• WHAT YOU SHOULD DO:
The expected answer is a verbatim transcription of the lines below, beginning with the first and ending with the line that holds "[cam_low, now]", without pictures.

• RECORDED INFORMATION:
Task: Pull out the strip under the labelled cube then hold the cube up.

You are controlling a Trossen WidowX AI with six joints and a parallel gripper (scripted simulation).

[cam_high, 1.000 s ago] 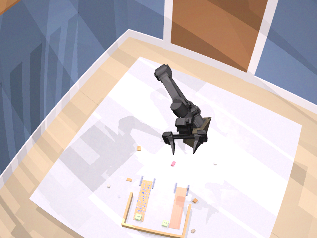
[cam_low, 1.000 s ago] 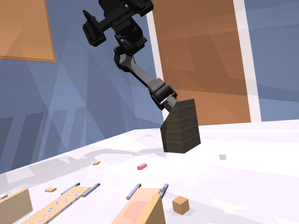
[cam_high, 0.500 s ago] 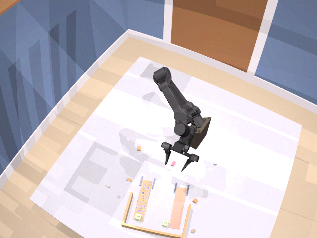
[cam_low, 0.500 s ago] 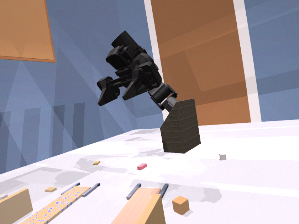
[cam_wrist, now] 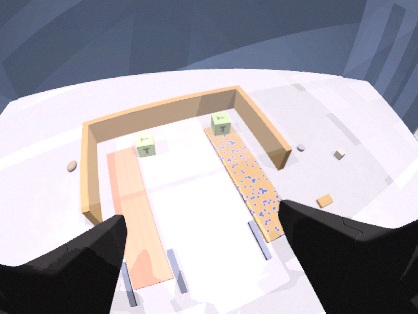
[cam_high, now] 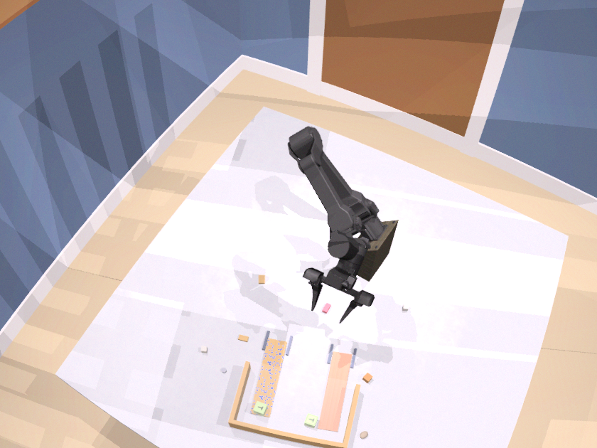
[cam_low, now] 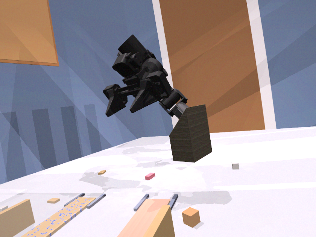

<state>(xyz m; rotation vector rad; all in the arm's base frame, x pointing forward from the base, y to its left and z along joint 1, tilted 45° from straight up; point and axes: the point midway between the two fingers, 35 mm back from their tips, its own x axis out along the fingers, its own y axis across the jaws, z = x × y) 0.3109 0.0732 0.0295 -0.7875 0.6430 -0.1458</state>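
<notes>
My gripper tip is 190 mm above the pink block, 110 mm past it and 50 mm to the left of it. Round my gripper tip: orange cube (190 mm below, 170 mm to the left, 20 mm ahead).
</notes>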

• EXERCISE OUTPUT:
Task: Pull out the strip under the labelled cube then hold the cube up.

You are controlling a Trossen WidowX AI with six joints and a parallel gripper (scripted simulation).

[cam_high, 1.000 s ago] 
[cam_low, 1.000 s ago] 
[cam_high, 0.500 s ago] 
[cam_low, 0.500 s ago] 
[cam_wrist, now] 
[cam_high, now] 
[cam_low, now] 

The output above is complete as it stands.